On the High Symmetry of Neural Network Functions

TL;DR

This paper explores the high symmetry in neural network functions, revealing that the number of equivalent minima grows factorially with network size, impacting understanding of training convergence.

Contribution

It provides the first rigorous mathematical analysis and estimates of the factorial growth of equivalent minima in neural networks due to their symmetry.

Findings

Number of equivalent minima grows factorially with neurons and filters.

Symmetry causes multiple identical minima in parameter space.
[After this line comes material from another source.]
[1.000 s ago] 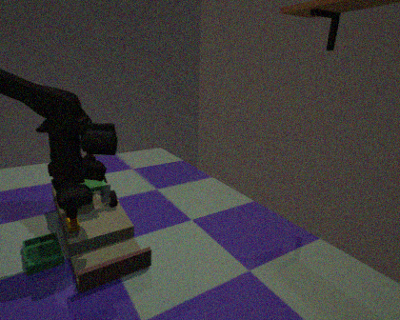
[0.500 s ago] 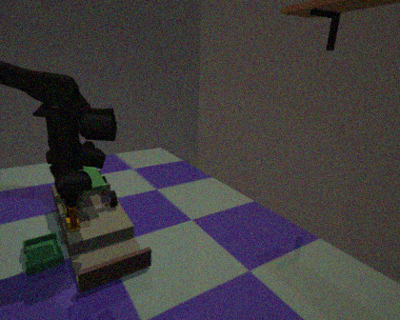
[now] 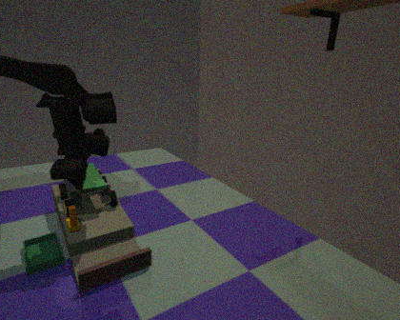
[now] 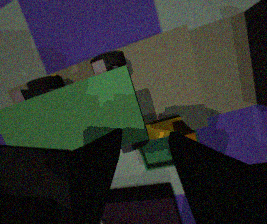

Implications for neural network training and convergence studies.

Abstract

Training neural networks means solving a high-dimensional optimization problem. Normally the goal is to minimize a loss function that depends on what is called the network function, or in other words the function that gives the network output given a certain input. This function depends on a large number of parameters, also known as weights, that depends on the network architecture. In general the goal of this optimization problem is to find the global minimum of the network function. In this paper it is discussed how due to how neural networks are designed, the neural network function present a very large symmetry in the parameter space. This work shows how the neural network function has a number of equivalent minima, in other words minima that give the same value for the loss function and the same exact output, that grows factorially with the number of neurons in each layer for feed forward neural network or with the number of filters in a convolutional neural networks. When the number of neurons and layers is large, the number of equivalent minima grows extremely fast. This will have of course consequences for the study of how neural networks converges to minima during training. This results is known, but in this paper for the first time a proper mathematical discussion is presented and an estimate of the number of equivalent minima is derived.